### PROBLEM DETAILS
Restate the listing word for word. Stop at the line that holds "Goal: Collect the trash", include it, and leave out all pictures.

»»

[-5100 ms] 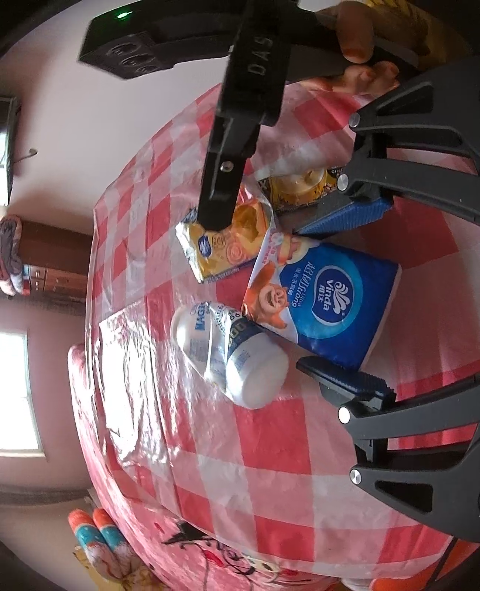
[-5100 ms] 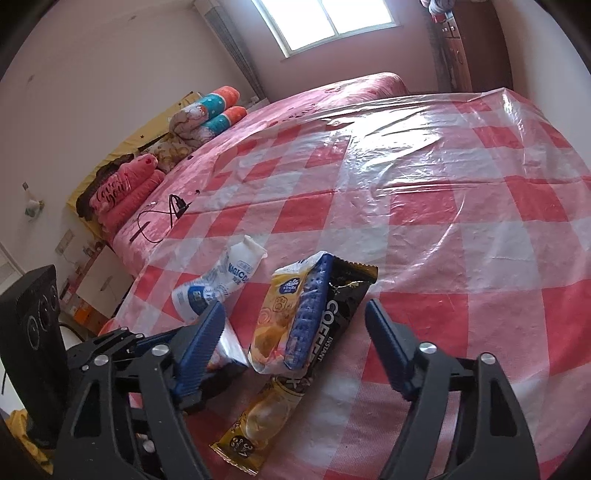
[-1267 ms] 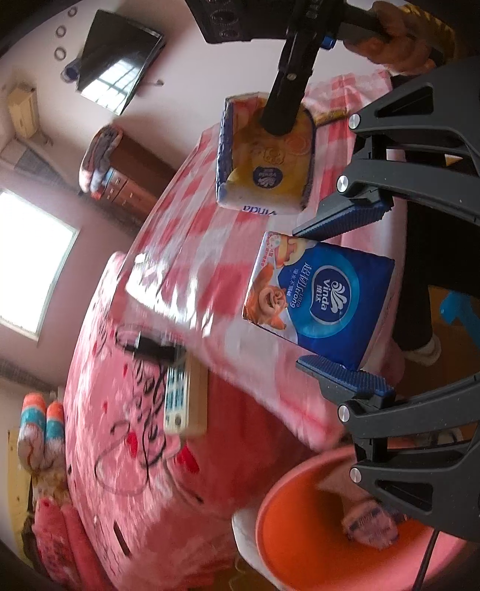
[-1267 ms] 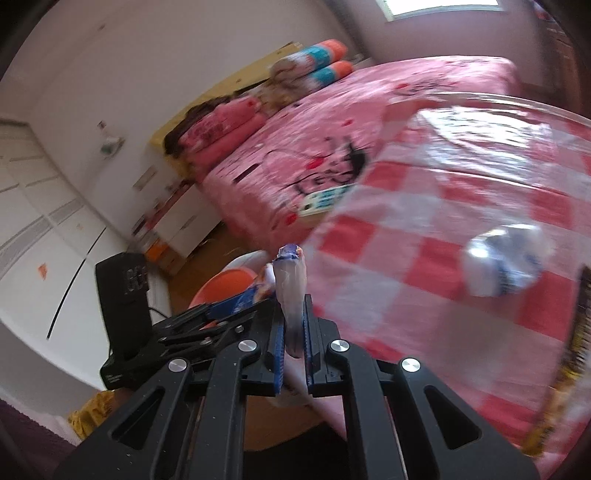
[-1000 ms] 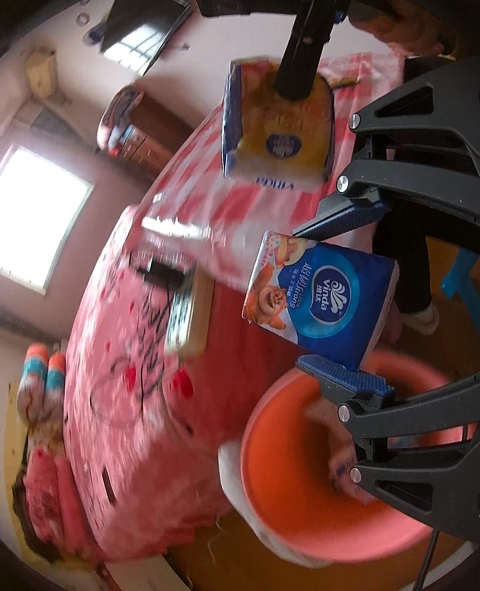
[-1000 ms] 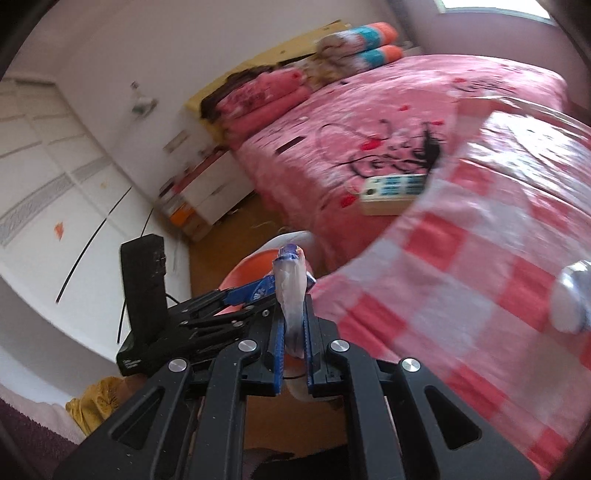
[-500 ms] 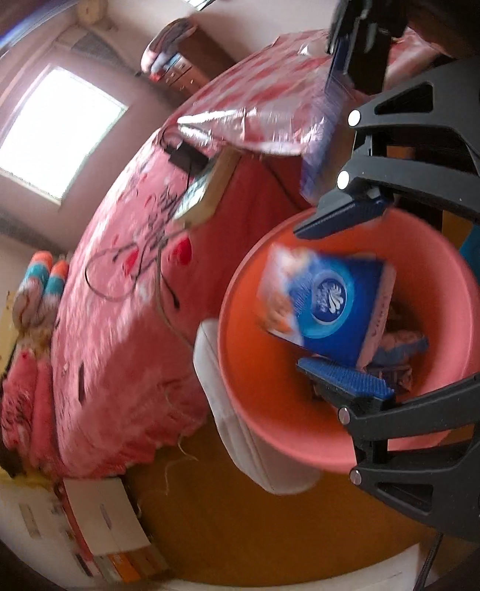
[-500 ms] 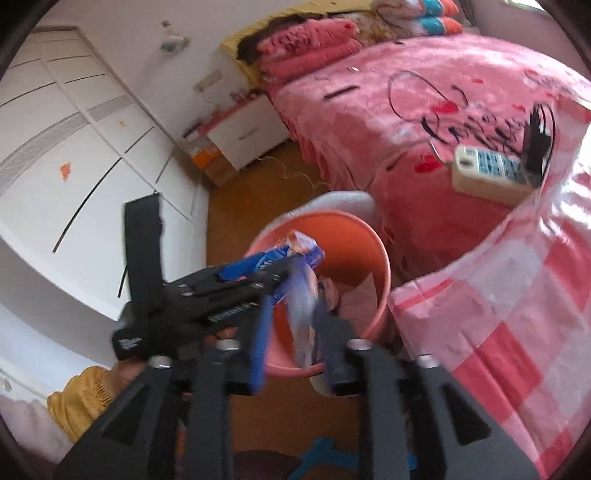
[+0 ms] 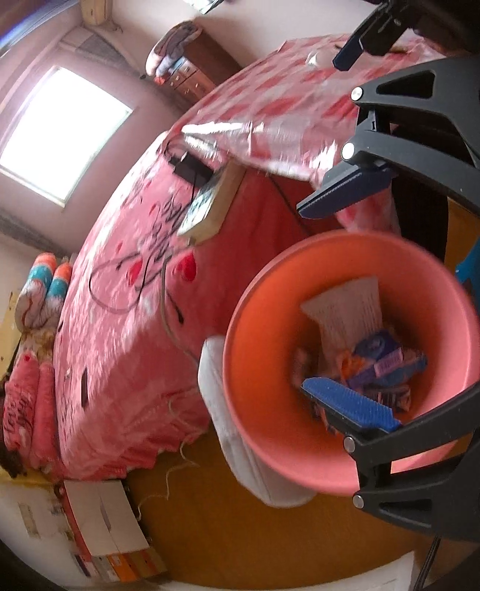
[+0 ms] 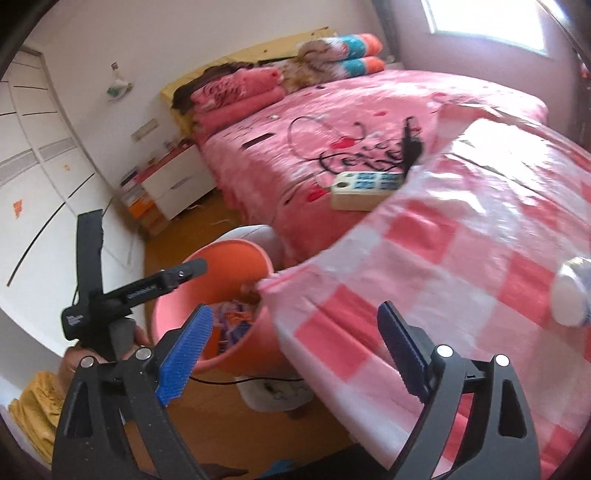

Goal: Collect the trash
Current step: 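Move both tools back over the milk bottle and coffee stick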

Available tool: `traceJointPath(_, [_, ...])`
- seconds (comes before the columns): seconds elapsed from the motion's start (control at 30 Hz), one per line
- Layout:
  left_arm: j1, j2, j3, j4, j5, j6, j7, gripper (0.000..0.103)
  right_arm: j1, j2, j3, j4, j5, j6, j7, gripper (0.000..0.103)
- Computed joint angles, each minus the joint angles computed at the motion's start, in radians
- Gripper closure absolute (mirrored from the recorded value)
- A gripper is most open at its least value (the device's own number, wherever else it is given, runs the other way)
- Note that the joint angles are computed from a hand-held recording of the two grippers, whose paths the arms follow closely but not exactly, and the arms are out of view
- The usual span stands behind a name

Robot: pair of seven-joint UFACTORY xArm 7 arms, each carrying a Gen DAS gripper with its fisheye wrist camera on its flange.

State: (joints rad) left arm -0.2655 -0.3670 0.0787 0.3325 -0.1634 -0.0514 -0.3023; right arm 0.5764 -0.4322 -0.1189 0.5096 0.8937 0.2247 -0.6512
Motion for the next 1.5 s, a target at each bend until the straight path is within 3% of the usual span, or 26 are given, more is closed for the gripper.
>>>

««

### TASK ANSWER
[-5100 ms] 
[-5100 ms] 
[-1267 ms] 
[-1267 ms] 
[-1000 ms] 
[-1000 ms] 
[-500 ms] 
[-500 ms] 
[+0 ms] 
[+0 ms] 

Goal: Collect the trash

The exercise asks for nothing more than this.